Vielleicht würde ich eine Surfschule in St. Peter Ording betreiben.

Bei welchem deutschen Start-up würden Sie gerne mal Mäuschen spielen?
Definitiv bei Number4. Number4 hat kurz nach uns begonnen und ist meines Wissens immer noch im Stealth Mode. Ein Freund von mir arbeitet dort. Wir haben ihn damals auch versucht zu Tweek zu bekommen. Mit wenig Geld und großer Vision. Er hatte allerdings gerade ein Haus gebaut und ist zum zweiten Mal Papa geworden. Da hat er lieber auf Marco Börries gesetzt. Ich glaube an das Projekt von Marco und seinem Team und würde gern wissen, wie weit sie sind.

Sie dürften eine Zeitreise unternehmen: In welche Epoche reisen Sie?
Ich bin dankbar, dass ich in der heutigen Zeit mit Frieden in Zentral-Europa und meine Familie in Sicherheit lebt.

Sie haben eine Million Euro zur persönlichen Verfügung: Was machen Sie mit dem ganzen Geld?
In Tweek investieren.

Wie verbringen Sie einen schönen Sonntag?
Bett, Kaffee, Netflix, Sport, Tatort. Reihenfolge und Frequenz variieren.

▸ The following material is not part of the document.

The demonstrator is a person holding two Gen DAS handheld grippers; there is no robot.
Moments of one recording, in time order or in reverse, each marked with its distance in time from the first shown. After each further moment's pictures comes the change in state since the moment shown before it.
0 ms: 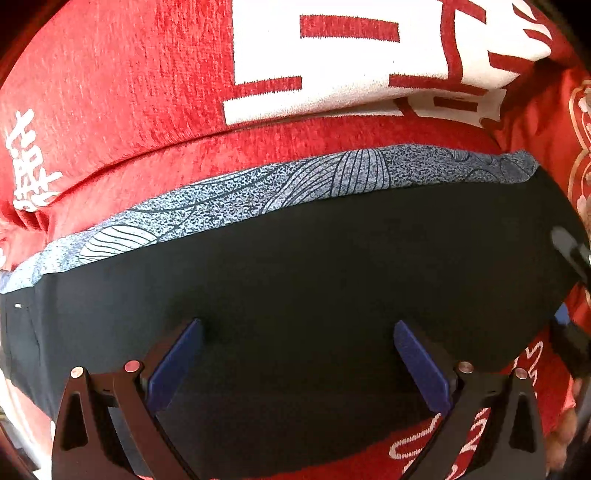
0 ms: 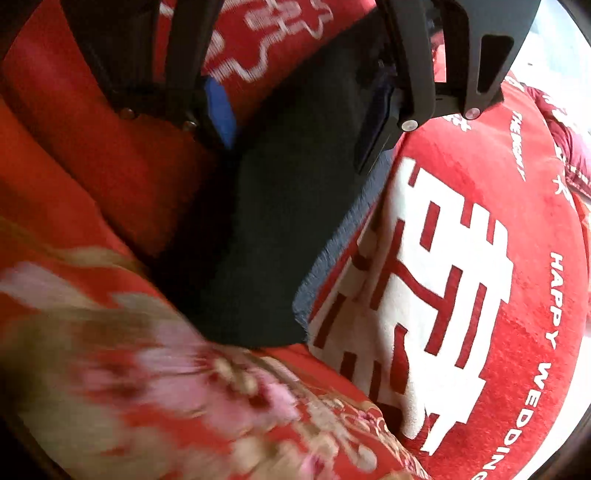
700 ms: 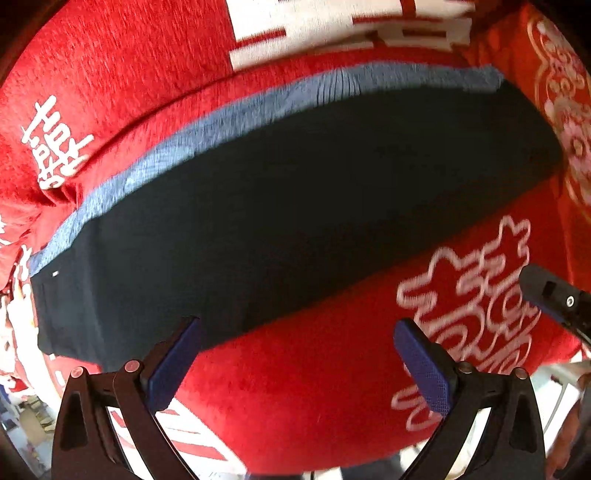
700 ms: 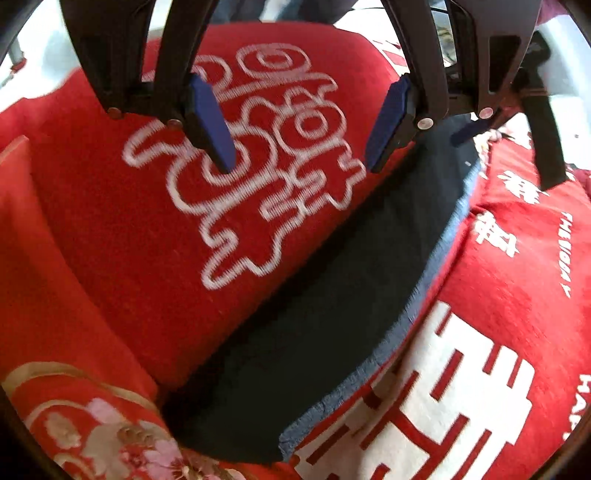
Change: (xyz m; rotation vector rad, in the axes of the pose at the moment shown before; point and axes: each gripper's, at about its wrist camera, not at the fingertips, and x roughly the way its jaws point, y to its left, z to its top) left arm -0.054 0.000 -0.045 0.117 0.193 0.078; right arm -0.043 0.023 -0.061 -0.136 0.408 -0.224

Mit wem würden Sie sich gerne einmal auf einen Kaffee oder ein Bier verabreden?
Boris Becker. Der Held meiner Kindheit. Noch heute verbringe ich Freizeit gern auf dem Platz, spiele Verbandsliga in Berlin/ Brandenburg für den TC Friedrichshain.

Im Fokus: Weitere Fragebögen in unserem großen Themenschwerpunkt 15 Fragen an

Zur Person:
Marcel Düe ist Gründer und Geschäftsführer von Tweek, das seit 2010 mittels Technologie den Video Entertainment Markt ein Stück besser macht. Zuvor war Marcel Teil des gate5 Teams, das 2006 an Nokia Inc. verkauft wurde. Marcel studierte in Berlin, Sydney und hält einen Abschluss der Universität Potsdam.